## PROMPT
What is the number of lines in the entries that contain "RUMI"? Reply with that number only.

DATA FOR THIS TASK Block Start

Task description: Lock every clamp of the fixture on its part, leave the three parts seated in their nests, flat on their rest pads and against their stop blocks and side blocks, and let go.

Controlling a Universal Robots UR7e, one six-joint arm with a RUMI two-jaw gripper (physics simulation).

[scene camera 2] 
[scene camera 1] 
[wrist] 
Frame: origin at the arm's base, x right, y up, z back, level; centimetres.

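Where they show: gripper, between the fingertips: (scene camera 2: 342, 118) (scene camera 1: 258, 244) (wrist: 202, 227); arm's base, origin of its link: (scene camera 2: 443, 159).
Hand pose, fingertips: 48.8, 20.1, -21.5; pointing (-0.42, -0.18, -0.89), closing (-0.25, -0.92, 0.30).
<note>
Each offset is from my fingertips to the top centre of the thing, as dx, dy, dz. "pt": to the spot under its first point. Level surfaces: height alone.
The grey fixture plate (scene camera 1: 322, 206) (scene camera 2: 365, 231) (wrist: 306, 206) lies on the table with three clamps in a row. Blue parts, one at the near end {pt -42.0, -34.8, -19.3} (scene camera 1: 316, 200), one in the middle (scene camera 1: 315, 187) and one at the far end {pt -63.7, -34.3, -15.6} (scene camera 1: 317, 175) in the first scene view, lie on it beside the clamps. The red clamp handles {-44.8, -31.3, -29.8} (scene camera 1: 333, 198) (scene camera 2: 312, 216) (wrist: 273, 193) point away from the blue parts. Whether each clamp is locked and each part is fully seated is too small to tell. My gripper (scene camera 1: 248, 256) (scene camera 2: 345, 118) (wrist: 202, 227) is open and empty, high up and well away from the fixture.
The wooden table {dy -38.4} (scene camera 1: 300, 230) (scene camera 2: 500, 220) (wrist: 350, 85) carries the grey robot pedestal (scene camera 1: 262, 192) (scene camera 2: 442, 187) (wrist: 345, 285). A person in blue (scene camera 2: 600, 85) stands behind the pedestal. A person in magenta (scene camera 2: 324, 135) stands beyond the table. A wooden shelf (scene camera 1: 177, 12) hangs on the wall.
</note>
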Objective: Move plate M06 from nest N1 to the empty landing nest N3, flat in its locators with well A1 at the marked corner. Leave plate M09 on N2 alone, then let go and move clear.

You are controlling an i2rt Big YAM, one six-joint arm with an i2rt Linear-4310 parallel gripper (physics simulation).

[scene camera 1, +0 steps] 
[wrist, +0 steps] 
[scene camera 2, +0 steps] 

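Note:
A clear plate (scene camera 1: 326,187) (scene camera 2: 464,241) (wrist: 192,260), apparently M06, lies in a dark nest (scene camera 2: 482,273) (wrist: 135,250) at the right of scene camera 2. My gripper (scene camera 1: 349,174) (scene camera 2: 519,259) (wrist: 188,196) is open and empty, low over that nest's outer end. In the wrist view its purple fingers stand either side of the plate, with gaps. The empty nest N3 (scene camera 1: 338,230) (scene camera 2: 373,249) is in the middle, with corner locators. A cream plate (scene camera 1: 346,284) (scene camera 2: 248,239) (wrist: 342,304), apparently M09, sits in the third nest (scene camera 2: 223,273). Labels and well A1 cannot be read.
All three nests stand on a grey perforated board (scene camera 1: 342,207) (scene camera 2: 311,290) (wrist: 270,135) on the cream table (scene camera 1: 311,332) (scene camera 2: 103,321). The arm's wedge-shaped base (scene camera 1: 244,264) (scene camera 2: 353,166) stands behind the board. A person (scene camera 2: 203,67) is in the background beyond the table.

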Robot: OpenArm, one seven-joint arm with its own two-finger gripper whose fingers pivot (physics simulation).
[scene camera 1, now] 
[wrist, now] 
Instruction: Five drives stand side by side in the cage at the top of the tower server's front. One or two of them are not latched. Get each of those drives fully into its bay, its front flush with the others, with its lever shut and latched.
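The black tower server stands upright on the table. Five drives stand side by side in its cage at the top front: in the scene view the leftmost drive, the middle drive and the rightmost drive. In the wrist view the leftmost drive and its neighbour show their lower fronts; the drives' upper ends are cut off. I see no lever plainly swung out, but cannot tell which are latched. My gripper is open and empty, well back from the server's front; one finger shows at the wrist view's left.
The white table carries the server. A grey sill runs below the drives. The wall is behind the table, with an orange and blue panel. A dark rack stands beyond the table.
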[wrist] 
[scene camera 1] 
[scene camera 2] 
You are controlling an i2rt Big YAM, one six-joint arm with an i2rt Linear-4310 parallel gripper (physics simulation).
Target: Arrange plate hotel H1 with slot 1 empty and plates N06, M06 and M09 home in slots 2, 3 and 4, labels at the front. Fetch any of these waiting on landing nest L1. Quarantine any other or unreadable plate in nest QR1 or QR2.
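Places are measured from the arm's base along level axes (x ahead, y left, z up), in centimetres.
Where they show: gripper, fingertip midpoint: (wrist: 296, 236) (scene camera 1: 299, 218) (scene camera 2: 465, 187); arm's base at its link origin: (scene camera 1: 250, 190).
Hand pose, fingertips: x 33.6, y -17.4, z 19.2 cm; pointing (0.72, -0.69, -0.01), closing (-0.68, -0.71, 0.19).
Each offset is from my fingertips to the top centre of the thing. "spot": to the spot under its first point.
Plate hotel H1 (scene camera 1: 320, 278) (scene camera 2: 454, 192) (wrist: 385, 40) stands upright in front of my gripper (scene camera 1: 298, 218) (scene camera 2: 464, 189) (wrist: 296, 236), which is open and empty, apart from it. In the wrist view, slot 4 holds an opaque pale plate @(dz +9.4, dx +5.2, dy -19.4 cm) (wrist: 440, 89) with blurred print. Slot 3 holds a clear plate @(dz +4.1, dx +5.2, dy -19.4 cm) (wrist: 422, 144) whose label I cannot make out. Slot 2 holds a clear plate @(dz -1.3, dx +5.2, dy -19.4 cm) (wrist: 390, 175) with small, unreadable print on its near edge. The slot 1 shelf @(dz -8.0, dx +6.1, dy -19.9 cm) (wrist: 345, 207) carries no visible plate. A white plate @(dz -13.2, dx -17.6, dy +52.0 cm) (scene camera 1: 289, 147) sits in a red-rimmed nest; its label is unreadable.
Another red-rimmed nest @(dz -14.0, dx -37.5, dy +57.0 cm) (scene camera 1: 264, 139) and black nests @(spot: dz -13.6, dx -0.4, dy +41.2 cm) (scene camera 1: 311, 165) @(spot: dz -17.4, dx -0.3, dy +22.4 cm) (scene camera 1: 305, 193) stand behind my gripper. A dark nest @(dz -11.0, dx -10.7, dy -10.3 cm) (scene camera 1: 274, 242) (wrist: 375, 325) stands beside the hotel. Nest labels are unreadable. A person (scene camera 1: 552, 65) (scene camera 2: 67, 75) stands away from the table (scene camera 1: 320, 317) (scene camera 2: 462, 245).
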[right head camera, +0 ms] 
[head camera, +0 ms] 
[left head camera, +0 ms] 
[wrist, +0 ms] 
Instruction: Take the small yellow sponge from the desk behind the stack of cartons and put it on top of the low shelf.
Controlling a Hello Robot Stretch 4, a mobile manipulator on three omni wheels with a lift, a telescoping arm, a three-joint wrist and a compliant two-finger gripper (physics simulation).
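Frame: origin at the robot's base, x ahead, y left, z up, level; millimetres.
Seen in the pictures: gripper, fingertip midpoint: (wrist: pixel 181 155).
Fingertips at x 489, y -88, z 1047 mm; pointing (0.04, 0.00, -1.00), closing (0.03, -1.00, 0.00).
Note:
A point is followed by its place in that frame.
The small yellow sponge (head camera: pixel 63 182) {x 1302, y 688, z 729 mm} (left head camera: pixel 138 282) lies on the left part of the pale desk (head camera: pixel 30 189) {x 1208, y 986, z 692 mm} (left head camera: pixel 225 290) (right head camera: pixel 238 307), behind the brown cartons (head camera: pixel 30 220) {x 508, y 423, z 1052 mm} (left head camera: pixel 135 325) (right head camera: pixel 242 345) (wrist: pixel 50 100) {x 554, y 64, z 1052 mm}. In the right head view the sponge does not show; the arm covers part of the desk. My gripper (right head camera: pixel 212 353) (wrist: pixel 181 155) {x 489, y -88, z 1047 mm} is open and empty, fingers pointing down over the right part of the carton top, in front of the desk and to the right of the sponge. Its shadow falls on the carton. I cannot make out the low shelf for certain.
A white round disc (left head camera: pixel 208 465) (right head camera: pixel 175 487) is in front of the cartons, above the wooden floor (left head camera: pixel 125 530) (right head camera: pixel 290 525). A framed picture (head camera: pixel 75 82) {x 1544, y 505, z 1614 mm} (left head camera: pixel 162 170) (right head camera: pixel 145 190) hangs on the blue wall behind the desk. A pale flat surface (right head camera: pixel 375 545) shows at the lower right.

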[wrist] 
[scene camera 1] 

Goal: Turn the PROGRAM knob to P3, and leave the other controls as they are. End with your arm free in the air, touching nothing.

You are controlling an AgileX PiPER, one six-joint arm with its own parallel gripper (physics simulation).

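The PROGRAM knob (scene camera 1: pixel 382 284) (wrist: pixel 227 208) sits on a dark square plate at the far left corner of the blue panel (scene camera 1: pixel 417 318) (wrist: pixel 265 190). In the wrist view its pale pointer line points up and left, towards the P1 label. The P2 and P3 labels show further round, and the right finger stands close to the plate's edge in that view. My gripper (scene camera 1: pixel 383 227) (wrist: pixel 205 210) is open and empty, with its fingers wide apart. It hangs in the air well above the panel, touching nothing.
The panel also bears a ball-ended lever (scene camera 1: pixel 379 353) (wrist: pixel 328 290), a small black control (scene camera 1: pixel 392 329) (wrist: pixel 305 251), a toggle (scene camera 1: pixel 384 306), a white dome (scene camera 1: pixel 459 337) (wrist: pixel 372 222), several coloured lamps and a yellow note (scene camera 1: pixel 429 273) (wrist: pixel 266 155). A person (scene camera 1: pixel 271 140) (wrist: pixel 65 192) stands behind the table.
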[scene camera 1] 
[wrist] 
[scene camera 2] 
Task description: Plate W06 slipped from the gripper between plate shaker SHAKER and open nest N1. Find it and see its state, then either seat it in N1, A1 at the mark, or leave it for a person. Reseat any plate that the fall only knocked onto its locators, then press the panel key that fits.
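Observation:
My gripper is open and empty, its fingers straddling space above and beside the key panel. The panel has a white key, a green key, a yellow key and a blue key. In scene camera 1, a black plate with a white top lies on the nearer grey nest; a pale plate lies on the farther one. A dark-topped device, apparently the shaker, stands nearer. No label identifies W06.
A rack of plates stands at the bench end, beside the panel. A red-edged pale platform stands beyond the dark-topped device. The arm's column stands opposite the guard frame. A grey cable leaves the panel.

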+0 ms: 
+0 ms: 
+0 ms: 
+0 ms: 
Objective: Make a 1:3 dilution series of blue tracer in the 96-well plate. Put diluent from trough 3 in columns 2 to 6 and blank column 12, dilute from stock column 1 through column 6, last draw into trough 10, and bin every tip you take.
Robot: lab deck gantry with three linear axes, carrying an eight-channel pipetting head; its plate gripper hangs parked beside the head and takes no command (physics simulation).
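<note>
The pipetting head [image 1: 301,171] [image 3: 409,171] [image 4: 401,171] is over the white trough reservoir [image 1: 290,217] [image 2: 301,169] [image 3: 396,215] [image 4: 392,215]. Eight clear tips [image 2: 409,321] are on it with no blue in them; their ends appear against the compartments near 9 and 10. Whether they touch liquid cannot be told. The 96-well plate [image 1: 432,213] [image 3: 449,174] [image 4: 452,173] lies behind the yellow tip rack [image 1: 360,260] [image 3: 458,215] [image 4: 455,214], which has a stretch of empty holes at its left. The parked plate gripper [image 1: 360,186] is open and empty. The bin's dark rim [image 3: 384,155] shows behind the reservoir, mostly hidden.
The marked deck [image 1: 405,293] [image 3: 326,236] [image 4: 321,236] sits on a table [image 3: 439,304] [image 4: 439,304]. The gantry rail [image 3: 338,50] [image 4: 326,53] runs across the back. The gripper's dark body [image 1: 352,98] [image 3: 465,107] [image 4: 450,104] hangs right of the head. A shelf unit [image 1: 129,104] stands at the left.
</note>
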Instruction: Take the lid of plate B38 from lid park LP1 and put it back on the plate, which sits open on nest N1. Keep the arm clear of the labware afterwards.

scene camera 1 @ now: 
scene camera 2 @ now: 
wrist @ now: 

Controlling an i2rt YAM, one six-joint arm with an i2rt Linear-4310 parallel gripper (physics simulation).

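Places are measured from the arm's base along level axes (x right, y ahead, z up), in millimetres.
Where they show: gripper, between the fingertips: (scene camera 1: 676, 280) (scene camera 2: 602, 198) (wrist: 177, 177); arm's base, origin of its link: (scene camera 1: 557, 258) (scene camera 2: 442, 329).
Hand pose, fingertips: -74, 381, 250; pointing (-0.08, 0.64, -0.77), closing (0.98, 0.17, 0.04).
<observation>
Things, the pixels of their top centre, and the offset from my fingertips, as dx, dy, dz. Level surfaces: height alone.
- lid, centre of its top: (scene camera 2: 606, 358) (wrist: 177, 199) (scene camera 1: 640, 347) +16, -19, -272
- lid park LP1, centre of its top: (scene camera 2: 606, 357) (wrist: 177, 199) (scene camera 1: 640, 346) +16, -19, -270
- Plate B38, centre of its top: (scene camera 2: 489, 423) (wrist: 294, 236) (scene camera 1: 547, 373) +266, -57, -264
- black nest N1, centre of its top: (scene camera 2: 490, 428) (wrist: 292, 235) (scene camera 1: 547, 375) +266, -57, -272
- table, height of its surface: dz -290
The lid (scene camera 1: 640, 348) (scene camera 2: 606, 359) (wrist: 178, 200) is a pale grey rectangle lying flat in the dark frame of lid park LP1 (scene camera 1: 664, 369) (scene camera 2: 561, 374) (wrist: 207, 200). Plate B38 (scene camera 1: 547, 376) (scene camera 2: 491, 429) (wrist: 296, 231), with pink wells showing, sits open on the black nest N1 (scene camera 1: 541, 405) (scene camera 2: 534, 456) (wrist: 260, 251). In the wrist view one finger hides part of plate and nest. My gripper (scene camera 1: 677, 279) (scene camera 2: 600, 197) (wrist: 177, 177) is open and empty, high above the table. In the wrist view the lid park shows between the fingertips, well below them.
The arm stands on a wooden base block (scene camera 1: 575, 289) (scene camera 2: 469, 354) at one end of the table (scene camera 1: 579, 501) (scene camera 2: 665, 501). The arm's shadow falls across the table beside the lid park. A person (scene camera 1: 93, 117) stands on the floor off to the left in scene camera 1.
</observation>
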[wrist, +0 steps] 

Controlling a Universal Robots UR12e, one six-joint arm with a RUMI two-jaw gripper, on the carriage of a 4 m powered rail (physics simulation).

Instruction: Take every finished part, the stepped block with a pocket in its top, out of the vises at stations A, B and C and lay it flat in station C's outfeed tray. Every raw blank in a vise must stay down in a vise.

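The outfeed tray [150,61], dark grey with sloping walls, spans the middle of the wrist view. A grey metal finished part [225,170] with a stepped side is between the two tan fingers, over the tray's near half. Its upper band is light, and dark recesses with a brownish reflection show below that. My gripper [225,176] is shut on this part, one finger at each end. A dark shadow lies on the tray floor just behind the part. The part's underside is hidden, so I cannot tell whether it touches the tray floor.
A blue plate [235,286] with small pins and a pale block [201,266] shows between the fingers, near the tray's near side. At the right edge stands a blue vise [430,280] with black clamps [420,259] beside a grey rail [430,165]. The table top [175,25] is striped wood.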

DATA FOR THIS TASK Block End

## OUTPUT
2